Why does a loop antenna not measure the differential magnetic field?
Electromagnetic waves, when they are far from the source, and far from electrically conductive or ferromagnetic materials, have electric field and magnetic field components that are related to one another by the relationship
$$E = \sqrt{\frac{\mu}{\epsilon}}H$$
It is only in "near fields" that the \$E\$ and \$H\$ components can vary independently.
So, when one is measuring a "far field" it doesn't matter whether one measures the \$E\$ field, or the \$H\$ field, or some combination of the two.
When one is measuring a "near field", with a loop antenna, the type of loop antenna makes a difference.
There are "small" loop antennas and "large" loop antennas. The "large" variety have a loop perimeter that is approximately one wavelength of the frequency of interest. The "small" variety have a loop perimeter that is less than one half of a wavelength.

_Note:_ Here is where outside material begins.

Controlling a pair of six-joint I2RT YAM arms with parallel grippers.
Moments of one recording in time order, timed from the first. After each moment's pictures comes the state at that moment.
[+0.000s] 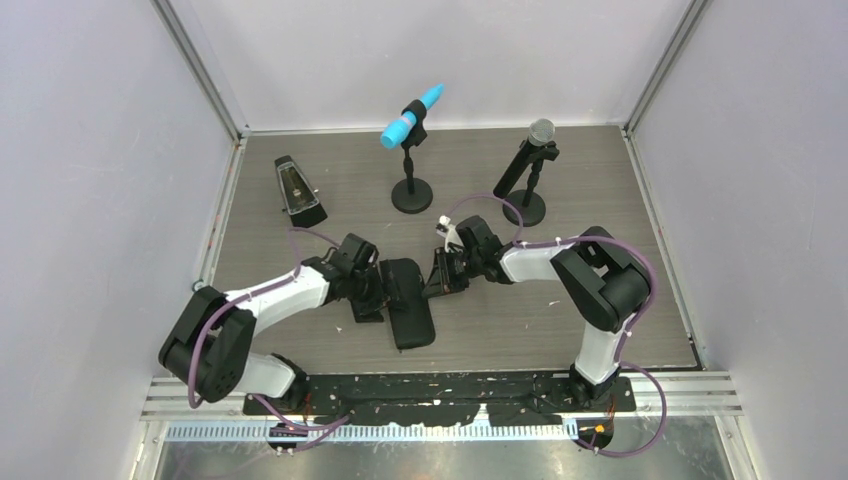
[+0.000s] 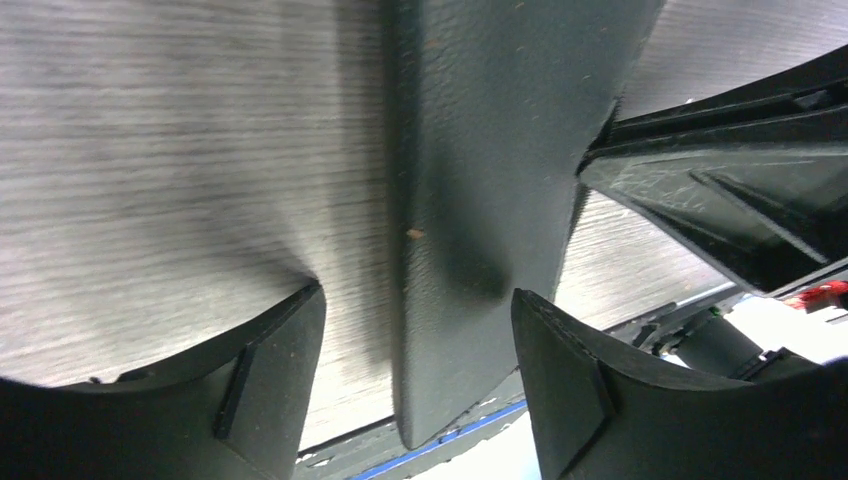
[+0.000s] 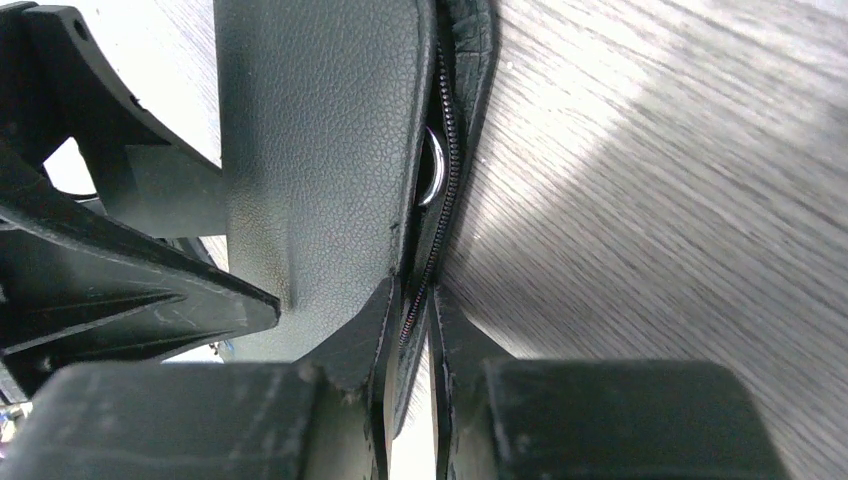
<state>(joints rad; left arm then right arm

The "large" loop antennas have peak radiation (or reception) directions that are perpendicular to the plane of the loop. The peak radiation (or reception) directions of a "small" loop antenna are along the plane of the loop.
Now, importantly for your question, when a small loop antenna is receiving, it is driven more by the magnetic field than by the electric field, whereas a large loop antenna is driven by both electric and magnetic fields. A small loop antenna with a ferromagnetic core, known as a "loop stick", is almost exclusively driven by the magnetic field.
So, the answer to your question
Why does a loop antenna not measure the differential magnetic field?
The answer is, it can, if it is the right sort of loop antenna (i.e. "small" in relation to the wavelength). It will especially do so if it is a loop-stick antenna.
I am making the assumption that a loop antenna is essentially an inductive loop and behaves as such, please let me know if this is incorrect.
That is not correct for large loops. The get part of their energy from the H field, and part from the E field.
Knowing that the voltage (emf) across an inductor is proportional to the rate of change of magnetic field, why when we measure the voltage from a magnetic loop antenna are we not measuring the rate of change in time of the magnetic field rather than the magnetic field magnitude directly?
When you measure the voltage at the feedpoint of a small loop antenna, you are measuring the rate of change of the magnetic field, rather than its instantaneous value.
I am trying to understand the difference between conventional loop antennas and B-dots (magnetic differential field probes) but the physics seems to be the same.
Magnetic differential field probes are very "small" (relative to wavelength) loop antennas. So the effect of the electric field on them is "small" as well.